De manhã fomos à segunda aula de comportamento canino. Tranquilo, cordato (refiro-me à fera; mas o professor também é assim). O urso felpudo já interiorizou que o professor não vai atacar-nos e, portanto, já o cooptou. O prof. goza connosco, diz que o seu aluno vai ficar a gostar mais dele do que de nós. Eu já não digo nada. De tpc, mais técnicas, mais tácticas e estratégias para praticarmos, por nós, nos próximos quinze dias.
De tarde, deitei-me no sofá do terraço e estou convencida que adormeci instantaneamente. Agora há moscas por todo o lado, incomodativas como melgas. Pois o sono foi tão profundo que nem dei por elas. Um calorzinho bom, absurdo para esta época do ano. De chuva nem sinais. Em pleno outubro, vestida à verão, dormi uma bela sesta ao ar livre.
Quando acordei, retomei 'O acontecimento'.
Lá está: se calhar isto é literatura. Não há palavras caras, não há jogos de palavras ou de estilo, não há enredos do caraças. Nada. tudo simples. Há apenas uma escrita pessoal, sincera, tão pessoal e tão sincera que chega a ser íntima e que, de forma discreta, como se nada fosse, nos vai mantendo presos.
Aos meus pés, dormia o meu amigo cabeludo. De vez em quando, levantava-se e ia pegar-se com o do lado que também se pica com este. Estão separados por um muro mas, totós como fingem ser, portam-se como se um pudesse invadir o território do outro.
Passado um bocado chegou o meu marido que provavelmente tinha estado a dormir na sala, quiçá enquanto via algum jogo de futebol.
E, então, andámos a ver onde pendurar os projectores e as demais iluminações que comprámos no outro dia em sítios que apanhem sol e em que os pudéssemos prender com arame (na vedação, na armação metálica em volta de uma janela por onde cresce uma trepadeira, no tubo que está na esquina da casa e que desce do algeroz, etc). Não foi fácil. Nem sempre concordamos com a abordagem, com o processo ou com a perfeição da obra. Além do mais, nestas coisas o meu marido prende-se a minudências que não lembram ao careca (no pun intended) como não querer que eu corte o arame verde pois acha que não puxo com o cuidado devido, posso enleá-lo, ou refila porque, segundo ele, corto bocados demasiado grandes e não apenas no tamanho necessário. Depois eu quero mais acima mas, para lá chegar, só com a escada grande e pesada que está na garagem e ele não quer, diz que não é preciso ser tão acima, e eu acho que tem que ser. Visto de fora não sei se não parecemos os marretas.

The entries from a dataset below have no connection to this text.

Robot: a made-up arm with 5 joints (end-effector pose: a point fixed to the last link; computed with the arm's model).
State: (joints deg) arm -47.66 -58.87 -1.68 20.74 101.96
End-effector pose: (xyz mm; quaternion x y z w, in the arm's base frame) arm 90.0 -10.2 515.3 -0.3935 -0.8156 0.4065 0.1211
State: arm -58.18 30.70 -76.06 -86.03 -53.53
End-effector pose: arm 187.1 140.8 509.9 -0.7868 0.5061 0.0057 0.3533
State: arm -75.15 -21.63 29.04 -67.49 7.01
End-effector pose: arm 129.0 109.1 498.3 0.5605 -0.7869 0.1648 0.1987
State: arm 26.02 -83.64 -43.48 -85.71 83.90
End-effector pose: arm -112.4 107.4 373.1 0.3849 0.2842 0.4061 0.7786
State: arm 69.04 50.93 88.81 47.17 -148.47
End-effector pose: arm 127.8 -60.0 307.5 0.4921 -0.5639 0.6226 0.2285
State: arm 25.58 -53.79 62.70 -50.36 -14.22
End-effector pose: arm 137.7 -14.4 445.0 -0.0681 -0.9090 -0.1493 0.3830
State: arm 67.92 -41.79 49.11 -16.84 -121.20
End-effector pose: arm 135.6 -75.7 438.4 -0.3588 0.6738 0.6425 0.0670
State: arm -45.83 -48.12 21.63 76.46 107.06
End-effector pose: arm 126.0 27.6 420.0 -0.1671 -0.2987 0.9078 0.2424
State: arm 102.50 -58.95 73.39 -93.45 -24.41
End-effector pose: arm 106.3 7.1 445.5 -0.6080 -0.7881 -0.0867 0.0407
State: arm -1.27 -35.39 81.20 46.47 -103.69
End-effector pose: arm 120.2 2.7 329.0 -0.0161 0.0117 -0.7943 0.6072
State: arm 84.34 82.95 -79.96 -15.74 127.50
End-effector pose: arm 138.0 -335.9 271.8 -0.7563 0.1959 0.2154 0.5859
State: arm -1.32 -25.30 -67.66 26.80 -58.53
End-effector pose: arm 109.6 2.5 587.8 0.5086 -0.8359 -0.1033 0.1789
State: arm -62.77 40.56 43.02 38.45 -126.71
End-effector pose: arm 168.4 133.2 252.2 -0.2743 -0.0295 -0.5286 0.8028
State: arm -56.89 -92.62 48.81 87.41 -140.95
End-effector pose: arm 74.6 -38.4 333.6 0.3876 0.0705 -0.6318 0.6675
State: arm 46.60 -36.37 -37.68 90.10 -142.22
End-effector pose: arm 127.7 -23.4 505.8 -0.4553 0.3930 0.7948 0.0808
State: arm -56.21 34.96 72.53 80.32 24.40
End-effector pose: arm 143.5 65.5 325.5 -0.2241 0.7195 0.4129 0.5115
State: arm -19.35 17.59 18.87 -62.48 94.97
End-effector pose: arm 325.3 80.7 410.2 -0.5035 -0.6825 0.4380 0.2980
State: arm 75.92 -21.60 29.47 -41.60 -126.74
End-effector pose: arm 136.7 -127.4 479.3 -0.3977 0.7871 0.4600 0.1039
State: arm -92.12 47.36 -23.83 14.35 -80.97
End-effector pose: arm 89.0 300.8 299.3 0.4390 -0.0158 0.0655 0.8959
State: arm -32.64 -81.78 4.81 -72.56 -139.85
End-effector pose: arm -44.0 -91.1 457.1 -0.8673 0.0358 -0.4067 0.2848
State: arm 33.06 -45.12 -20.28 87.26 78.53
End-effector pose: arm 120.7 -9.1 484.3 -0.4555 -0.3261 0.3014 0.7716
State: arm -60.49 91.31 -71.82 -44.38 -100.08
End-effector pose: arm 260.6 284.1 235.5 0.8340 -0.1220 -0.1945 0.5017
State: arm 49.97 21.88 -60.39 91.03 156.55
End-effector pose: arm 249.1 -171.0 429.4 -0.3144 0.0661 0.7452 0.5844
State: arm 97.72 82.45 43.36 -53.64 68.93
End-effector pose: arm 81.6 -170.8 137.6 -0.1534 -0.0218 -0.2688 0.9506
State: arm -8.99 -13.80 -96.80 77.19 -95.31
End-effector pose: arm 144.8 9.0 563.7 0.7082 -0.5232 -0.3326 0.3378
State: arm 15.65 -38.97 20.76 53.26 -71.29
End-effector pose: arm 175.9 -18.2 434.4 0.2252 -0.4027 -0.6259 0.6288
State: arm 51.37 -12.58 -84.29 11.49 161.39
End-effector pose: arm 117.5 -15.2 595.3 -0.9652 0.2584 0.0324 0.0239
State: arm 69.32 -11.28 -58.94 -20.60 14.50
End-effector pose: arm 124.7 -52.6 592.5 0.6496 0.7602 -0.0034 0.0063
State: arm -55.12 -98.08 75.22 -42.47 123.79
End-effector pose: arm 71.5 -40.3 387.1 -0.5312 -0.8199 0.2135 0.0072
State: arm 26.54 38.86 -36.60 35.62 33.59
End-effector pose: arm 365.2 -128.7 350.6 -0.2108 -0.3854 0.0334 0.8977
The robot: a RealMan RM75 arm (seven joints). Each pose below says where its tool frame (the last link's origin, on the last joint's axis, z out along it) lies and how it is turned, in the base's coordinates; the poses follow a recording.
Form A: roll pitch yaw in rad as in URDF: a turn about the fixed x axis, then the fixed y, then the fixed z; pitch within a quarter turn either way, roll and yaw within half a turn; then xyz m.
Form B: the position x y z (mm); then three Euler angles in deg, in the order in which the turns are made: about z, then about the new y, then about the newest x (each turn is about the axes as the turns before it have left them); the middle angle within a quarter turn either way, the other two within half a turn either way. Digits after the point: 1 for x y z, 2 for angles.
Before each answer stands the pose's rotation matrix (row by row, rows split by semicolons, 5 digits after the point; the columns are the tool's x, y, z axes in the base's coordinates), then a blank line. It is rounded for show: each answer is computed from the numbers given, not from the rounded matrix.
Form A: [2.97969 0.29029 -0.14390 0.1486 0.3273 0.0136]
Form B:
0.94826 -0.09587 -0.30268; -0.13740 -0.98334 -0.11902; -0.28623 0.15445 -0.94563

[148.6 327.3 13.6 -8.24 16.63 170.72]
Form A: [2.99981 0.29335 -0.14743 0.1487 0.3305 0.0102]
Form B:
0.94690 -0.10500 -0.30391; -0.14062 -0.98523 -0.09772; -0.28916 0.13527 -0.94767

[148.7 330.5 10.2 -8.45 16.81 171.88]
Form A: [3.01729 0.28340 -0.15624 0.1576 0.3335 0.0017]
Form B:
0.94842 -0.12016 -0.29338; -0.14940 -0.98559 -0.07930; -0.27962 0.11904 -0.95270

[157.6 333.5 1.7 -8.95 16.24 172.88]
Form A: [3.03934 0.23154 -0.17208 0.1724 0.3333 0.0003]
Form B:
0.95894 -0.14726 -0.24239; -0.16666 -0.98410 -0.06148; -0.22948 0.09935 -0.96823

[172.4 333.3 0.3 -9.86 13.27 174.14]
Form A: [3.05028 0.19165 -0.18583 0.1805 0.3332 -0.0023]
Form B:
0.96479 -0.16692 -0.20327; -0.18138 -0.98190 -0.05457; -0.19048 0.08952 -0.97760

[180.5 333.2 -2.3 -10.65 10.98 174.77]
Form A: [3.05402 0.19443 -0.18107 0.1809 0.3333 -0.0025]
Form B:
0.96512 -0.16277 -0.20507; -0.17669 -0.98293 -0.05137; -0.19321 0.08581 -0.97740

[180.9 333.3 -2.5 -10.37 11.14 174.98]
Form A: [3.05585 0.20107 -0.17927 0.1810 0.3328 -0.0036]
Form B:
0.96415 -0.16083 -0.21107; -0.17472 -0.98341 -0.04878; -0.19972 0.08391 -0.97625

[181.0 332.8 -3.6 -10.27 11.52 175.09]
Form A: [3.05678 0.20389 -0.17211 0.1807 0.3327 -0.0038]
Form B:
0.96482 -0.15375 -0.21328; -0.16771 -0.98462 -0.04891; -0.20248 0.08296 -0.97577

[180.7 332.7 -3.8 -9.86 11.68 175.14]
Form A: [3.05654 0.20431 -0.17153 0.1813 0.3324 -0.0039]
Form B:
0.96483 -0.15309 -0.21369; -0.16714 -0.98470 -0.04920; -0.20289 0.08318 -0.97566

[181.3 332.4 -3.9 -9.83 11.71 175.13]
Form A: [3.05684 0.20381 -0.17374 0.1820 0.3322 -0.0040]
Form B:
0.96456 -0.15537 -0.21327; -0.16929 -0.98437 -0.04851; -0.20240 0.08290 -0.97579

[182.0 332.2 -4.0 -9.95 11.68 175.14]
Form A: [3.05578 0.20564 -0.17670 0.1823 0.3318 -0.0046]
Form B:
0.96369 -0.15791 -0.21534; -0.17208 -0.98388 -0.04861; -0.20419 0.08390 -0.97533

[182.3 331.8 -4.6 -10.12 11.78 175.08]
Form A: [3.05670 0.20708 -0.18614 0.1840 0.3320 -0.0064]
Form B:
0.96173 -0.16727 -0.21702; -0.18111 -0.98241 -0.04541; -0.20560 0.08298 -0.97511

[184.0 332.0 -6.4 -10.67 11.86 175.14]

A seguir, já ao fim da tarde, fomos fazer uma caminhada alargada. Gosto de caminhadas longas, sem pressa, gosto de ver as casas ao fim do dia, as luzes já acesas, gosto de ver os jardins já com ar de outono, alguns muros cobertos por vinha virgem, linda, rubra. Há plantas que exalam um perfume agradável, doce, bem aventurado. Não sei quais são mas creio que ainda haverei de descobrir.
Regressámos já de noite.
Aliás, ontem, quando estava no shopping, ao passar pelo Gato Preto nem queria acreditar: árvores de natal, pais natal, presépios. Pensei: já estamos no natal. Entrei para me certificar de que não estava a ter visões (e, confesso, para ver se havia algum presepiozinho pequenino, fora da caixa, daqueles que não têm nada a ver, de que gosto). Saí sem figurinhas mas com a sensação de que o tempo anda acelerado e que a vida mal consegue acompanhá-lo.
Tirando isso, o que sei é que já é domingo.